Institute for Biomedical Research into Human Movement and Health, Manchester Metropolitan University, UK.
J Gerontol A Biol Sci Med Sci. 2010 Nov;65(11):1215-9. doi: 10.1093/gerona/glq118. Epub 2010 Jul 2.
Testosterone increases lean mass and may help to counter the changes in muscle architecture associated with sarcopenia. This study was designed to investigate the effects of testosterone replacement therapy on skeletal muscle architecture in intermediate-frail and frail elderly men.
A subgroup of 30 intermediate-frail and frail elderly men (65-89 years) with low to borderline-low testosterone levels were enrolled from a single-center randomized, double-blind placebo-controlled trial. Participants received either a transdermal testosterone (50 mg) or placebo gel daily for 6 months. Architecture (muscle thickness, fascicle length, and pennation angle) of the gastrocnemius medialis muscle was assessed by ultrasound imaging at baseline and after 6 months of treatment.
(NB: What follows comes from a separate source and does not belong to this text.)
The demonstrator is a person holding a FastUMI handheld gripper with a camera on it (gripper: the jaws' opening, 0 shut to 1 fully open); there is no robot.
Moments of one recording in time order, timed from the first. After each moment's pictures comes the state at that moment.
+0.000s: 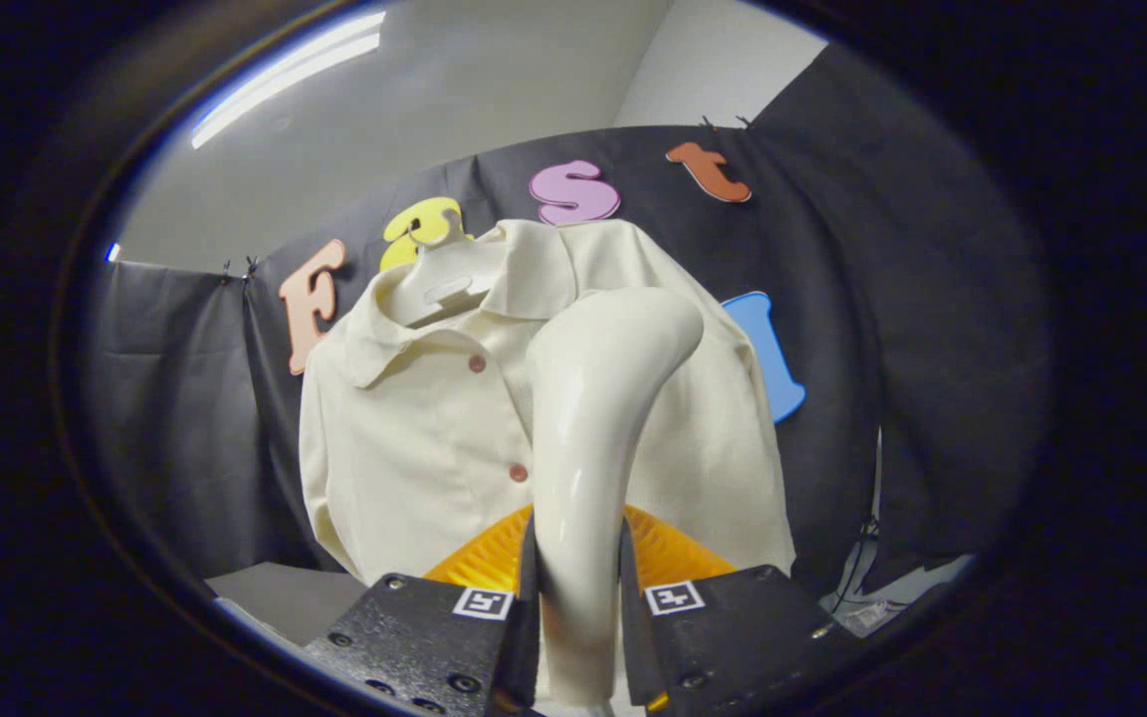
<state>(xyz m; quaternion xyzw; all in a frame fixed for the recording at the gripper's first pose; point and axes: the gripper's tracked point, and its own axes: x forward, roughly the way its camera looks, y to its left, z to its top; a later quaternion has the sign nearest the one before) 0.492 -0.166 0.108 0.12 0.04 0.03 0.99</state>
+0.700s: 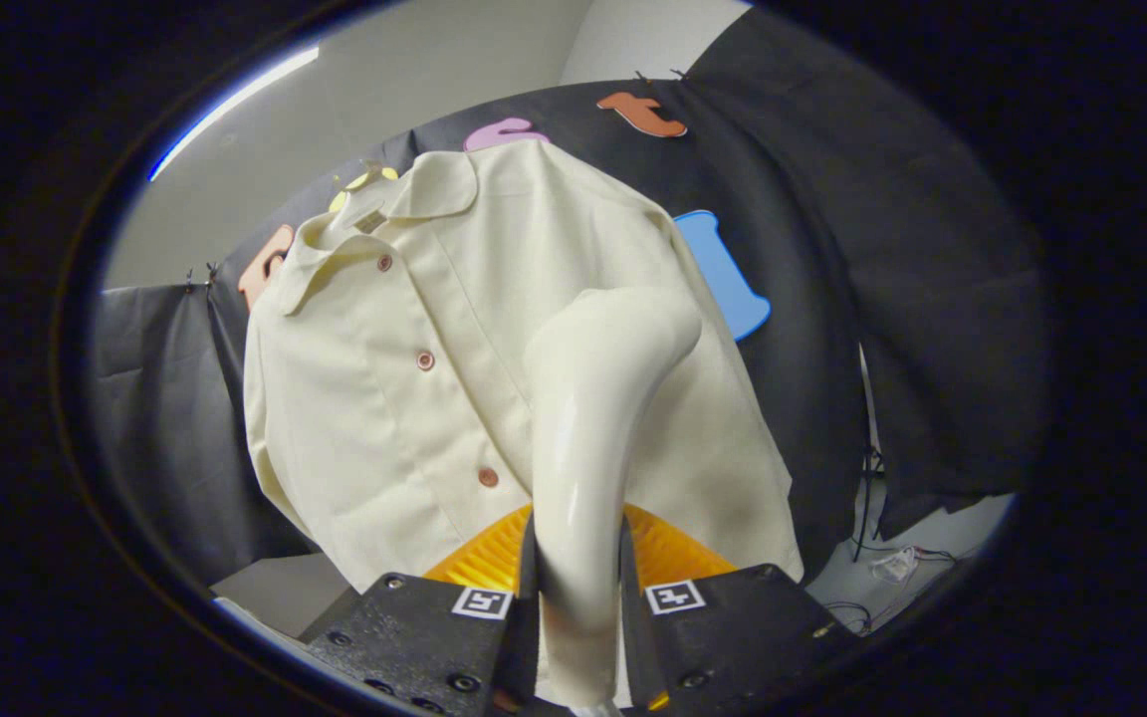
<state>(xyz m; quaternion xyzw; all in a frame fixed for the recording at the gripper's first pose) 0.470 -0.195 -0.022 0.19 0.11 0.01 0.98</state>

Serum testosterone increased from 11.6 ± 3.5 to 18.0 ± 8.1 nmol/L by 10 days after randomization in the active group (but not the placebo group) and was maintained throughout the treatment period. Testosterone treatment resulted in a preservation of muscle thickness at 6 months while it decreased in the placebo group (effect size 1.4 [95% confidence interval = 0.3-2.5; p = .015]). There was no significant effect of treatment on fascicle length (effect size 1.9 mm [95% confidence interval = -1.2 to 5.0 mm; p = .22]) or pennation angle (effect size 1.2° [95% confidence interval = -1.3 to 3.7°; p = .32]).
Testosterone replacement in intermediate-frail and frail elderly men is associated with preservation of muscle thickness. The results suggest that testosterone mitigates sarcopenia by improving muscle tissue to maintain a state of normality in aging men.
睾酮可增加瘦体重,并可能有助于对抗与肌肉减少症相关的肌肉结构变化。本研究旨在探讨睾酮替代疗法对中老年体弱男性骨骼肌结构的影响。
从一项中心、随机、双盲、安慰剂对照试验中招募了 30 名体弱和虚弱的中老年男性(65-89 岁)作为亚组,这些男性的睾酮水平较低或处于低边缘水平。参与者每天接受经皮睾酮(50mg)或安慰剂凝胶治疗 6 个月。在基线和治疗 6 个月后,通过超声成像评估比目鱼肌的肌结构(肌肉厚度、肌束长度和羽状角)。
在随机分组后 10 天,活性组(而非安慰剂组)的血清睾酮从 11.6±3.5 增加到 18.0±8.1 nmol/L,并在整个治疗期间维持。与安慰剂组相比,睾酮治疗可在 6 个月时保持肌肉厚度,而安慰剂组的肌肉厚度则下降(效应大小 1.4[95%置信区间=0.3-2.5;p=0.015])。治疗对肌束长度(效应大小 1.9mm[95%置信区间=-1.2 至 5.0mm;p=0.22])或羽状角(效应大小 1.2°[95%置信区间=-1.3 至 3.7°;p=0.32])均无显著影响。
在体弱和虚弱的中老年男性中补充睾酮与肌肉厚度的保持有关。结果表明,睾酮通过改善肌肉组织来缓解肌肉减少症,从而维持老年男性的正常状态。